Photography is about capturing souls, not smiles.
Herşeyin görülecek bir kötü tarafı varmış, insan bunları kendinden saklarmış. Herşeyden vazgeçmek mümkünmüş amma, zor olan vazgeçmeyi istemekmiş.
İnsan kendi mutluluğundan yüzde yüz mü alıyor ? Kaybedip bulmak, aslında kaybolmamış birşeyi kaybetmiş sanmak. Aslında hiç sahip olmadığın bir şansı elindeymiş sanmak, sahip olmadığını anlayınca üzülmek. Başkası için, adına, mutlu olmak. Herşey kendi adına aslında.

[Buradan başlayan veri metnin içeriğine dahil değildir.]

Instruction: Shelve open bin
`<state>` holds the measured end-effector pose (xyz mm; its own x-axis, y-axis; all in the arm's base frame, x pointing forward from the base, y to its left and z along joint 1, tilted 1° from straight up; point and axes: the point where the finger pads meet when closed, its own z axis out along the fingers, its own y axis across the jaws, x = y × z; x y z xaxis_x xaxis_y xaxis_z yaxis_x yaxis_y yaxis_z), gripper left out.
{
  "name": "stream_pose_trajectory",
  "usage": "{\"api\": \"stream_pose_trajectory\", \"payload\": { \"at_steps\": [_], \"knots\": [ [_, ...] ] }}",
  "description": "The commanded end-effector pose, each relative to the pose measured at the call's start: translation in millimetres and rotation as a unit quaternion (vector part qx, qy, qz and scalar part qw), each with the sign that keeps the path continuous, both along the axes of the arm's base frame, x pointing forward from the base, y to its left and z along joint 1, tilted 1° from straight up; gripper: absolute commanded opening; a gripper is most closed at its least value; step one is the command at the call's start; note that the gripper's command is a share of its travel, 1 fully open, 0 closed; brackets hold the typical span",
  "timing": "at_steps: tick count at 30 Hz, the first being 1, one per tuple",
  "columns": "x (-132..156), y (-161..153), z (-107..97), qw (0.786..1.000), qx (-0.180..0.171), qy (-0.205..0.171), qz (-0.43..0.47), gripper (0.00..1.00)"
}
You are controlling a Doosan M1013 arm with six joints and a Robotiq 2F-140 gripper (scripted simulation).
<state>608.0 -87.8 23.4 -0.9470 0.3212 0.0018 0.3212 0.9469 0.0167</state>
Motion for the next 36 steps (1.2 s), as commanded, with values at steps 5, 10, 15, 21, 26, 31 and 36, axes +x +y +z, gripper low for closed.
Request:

Anı ölümsüzleştirmek diyorlardı, insan kaç anı ölümsüzleştirebilir, sihirli makina mıydı anları ölümsüz yapan ? Ölümsüz olması ne işe yarar ki, anı ölümsüzleştirmek isterken, anı yaşamayı unutuyorlardı bazen. Aslında her anı ölümsüz yapmak lazım, unutulursa, yaşanmamış gibi mi olur, bazı şeyleri keşke yaşamasaydım derler, bence herşey yaşanmalı.
Ortak mutluluklardan ziyade, ortak acılar insanları yakınlaştırıyordu. Yani acıyı paylaşmak. Zaten mutluluğu paylaşamazsın ki, herkes alacağını alır, kimi yüzde yüz alır. Mutluluk bölünmez çarpılır paylaşınca, ama kendininki artmaz, önce çarpılır sonra bölünür paylaşıma, bileşik kesirdir. Acılar ise daha bir bölünür genelde, önce çarpılır sonra bölünür ama payı paydasından küçüktür, basit bir kesirdir, fakat hayatın matematiğinden anlamayanlar için hiç de basit değildir bu iş. Kesirler herkese eşit dağıtılır demiyorum, sadece paylaşıma açılınca biri artar biri azalır. Mutluluk artarken, acılar azalıyor gibiydi paylaşımda. Tabi ki herkes kendi kurallarını kendi koyacaktı. Anı ölümsüzleştirdikçe paylaşımlar da hatırlanıyordu. Bazı anlar ölümsüzleştirilmek istenirken dondurulma kavramına karışıyordu. Yıllar sonra donuk bakışlarla tekrar anılan anlar. Bir müddet ölümsüz gözükse de sonradan dondurulma olduğu anlaşılabilirdi. Sonuçta kimsenin suçu değildi ki bu.